=== Entries supplied ===

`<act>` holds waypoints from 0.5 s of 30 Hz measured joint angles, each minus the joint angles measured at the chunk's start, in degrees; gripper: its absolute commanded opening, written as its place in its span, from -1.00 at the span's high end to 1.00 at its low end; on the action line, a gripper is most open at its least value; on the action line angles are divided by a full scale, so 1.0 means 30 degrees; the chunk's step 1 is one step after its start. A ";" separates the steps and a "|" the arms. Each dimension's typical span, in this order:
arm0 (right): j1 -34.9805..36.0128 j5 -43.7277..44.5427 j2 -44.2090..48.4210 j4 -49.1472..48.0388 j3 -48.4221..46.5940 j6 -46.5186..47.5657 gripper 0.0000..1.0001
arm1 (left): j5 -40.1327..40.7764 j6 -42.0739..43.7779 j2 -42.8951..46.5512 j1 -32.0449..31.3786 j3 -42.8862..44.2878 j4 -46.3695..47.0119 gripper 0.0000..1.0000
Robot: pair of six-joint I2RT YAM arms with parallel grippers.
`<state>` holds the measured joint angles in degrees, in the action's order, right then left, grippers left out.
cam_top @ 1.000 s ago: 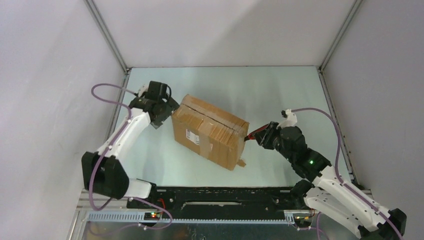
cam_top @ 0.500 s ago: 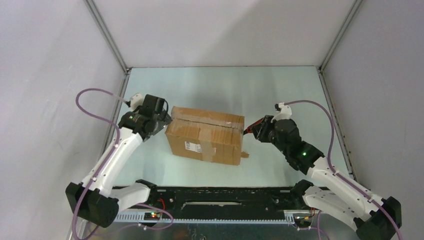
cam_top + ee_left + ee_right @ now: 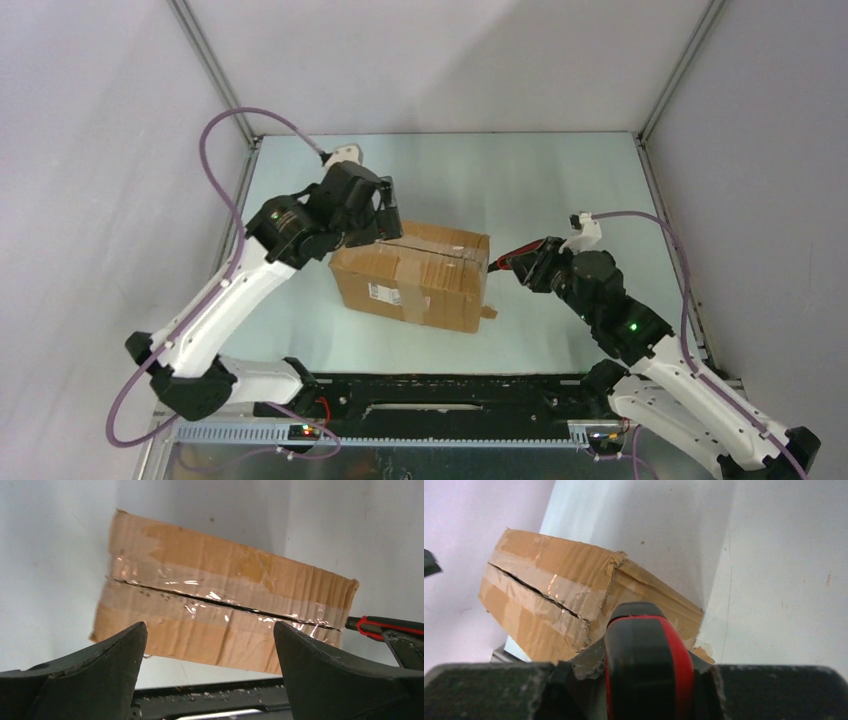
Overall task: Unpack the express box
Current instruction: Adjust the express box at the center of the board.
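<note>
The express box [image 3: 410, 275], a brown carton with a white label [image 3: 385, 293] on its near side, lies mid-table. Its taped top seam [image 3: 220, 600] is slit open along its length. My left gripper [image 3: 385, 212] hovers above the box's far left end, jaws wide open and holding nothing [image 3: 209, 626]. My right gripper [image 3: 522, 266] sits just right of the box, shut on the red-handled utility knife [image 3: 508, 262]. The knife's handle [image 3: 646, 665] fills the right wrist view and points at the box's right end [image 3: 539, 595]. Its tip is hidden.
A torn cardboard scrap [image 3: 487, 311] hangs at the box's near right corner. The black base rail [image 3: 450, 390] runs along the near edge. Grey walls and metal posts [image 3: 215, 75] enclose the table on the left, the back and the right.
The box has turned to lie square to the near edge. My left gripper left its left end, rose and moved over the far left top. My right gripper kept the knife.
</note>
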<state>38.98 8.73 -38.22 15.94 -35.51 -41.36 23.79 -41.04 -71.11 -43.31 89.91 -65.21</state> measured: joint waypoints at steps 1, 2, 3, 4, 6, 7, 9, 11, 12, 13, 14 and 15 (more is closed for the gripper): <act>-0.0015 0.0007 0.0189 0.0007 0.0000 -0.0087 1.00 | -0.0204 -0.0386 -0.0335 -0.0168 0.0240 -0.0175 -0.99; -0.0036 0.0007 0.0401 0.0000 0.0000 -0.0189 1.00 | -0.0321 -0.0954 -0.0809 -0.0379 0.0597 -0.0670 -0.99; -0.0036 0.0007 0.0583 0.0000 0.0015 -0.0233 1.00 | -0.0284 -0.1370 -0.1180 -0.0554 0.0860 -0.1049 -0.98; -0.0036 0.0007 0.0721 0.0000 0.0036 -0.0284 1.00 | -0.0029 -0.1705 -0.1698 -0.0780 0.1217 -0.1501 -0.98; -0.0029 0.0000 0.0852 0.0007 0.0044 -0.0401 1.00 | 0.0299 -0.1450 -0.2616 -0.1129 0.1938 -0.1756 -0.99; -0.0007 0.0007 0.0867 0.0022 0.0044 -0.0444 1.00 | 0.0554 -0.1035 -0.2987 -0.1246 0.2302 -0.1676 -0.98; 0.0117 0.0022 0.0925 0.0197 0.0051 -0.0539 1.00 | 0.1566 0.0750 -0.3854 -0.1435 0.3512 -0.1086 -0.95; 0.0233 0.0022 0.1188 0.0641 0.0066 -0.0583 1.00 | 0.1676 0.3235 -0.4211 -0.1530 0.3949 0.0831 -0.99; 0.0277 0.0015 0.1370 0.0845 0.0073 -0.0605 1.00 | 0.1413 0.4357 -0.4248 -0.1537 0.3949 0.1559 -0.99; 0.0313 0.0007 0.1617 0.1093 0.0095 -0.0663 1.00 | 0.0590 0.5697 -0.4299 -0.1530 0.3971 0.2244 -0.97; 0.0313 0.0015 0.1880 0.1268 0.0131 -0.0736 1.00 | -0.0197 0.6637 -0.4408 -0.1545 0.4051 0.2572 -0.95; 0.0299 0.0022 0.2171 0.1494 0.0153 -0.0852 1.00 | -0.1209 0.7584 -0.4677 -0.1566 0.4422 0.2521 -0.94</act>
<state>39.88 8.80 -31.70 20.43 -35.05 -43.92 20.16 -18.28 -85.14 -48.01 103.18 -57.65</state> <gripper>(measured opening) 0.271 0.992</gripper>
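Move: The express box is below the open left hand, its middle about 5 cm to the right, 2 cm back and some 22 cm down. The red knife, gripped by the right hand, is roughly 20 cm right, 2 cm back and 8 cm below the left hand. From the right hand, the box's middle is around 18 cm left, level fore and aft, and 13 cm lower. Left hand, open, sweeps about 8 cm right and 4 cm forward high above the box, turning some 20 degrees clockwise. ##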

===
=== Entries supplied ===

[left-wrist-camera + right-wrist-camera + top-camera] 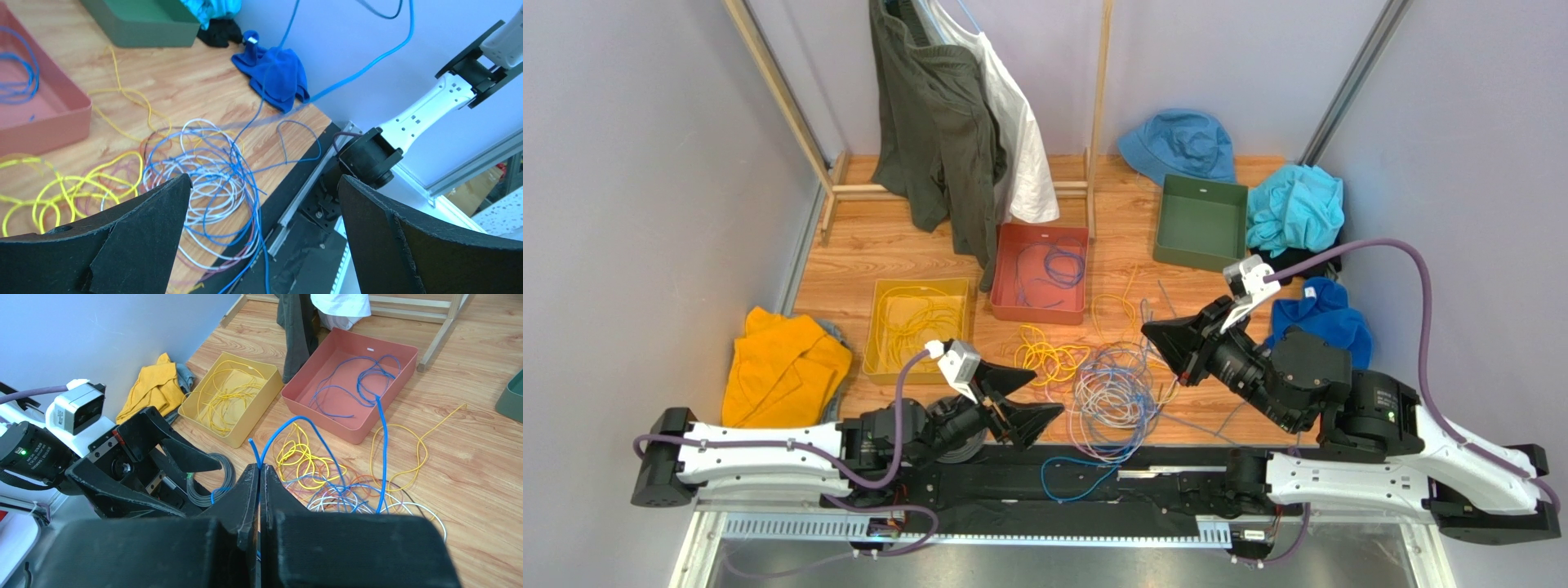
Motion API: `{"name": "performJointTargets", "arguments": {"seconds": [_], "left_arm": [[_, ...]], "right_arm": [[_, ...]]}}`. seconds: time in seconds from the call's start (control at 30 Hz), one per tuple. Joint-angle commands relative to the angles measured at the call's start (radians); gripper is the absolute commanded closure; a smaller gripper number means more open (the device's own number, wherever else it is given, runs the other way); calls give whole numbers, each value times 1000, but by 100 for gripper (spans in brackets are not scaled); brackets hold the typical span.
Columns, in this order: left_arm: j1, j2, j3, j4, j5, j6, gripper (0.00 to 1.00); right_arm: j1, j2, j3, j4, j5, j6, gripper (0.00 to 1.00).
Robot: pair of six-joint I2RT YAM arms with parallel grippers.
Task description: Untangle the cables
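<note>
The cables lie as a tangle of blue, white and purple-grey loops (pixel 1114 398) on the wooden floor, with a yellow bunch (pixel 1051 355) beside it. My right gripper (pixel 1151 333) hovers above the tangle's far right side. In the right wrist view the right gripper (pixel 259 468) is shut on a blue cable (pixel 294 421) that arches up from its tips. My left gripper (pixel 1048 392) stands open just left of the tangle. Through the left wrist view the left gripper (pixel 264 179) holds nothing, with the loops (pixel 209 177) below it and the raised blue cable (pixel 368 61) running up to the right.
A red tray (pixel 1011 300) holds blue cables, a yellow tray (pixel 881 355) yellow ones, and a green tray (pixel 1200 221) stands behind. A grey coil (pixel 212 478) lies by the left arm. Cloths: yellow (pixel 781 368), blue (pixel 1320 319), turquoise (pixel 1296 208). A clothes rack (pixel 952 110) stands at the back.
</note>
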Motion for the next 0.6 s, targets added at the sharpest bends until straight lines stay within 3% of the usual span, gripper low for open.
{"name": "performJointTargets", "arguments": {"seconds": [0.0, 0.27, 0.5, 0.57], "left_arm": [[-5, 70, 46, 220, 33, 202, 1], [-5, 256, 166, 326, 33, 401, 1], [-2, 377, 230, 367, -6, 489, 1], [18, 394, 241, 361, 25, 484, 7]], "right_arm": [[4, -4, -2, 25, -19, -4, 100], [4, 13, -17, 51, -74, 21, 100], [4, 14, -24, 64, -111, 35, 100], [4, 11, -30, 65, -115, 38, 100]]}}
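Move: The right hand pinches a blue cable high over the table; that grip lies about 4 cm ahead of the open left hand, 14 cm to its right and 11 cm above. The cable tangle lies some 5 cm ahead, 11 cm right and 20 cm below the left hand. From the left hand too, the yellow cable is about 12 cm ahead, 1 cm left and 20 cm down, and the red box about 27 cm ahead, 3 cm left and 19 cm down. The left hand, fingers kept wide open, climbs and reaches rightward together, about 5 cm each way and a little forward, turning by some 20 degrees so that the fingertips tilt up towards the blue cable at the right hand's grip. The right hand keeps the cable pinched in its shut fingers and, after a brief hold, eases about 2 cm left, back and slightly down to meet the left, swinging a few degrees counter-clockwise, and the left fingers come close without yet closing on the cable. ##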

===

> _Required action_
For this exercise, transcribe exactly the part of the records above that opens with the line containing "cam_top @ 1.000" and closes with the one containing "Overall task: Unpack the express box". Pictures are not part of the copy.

> _Response below_
cam_top @ 1.000 s ago: 
cam_top @ 0.500 s ago: 
cam_top + ee_left + ee_right @ now: 
Overall task: Unpack the express box

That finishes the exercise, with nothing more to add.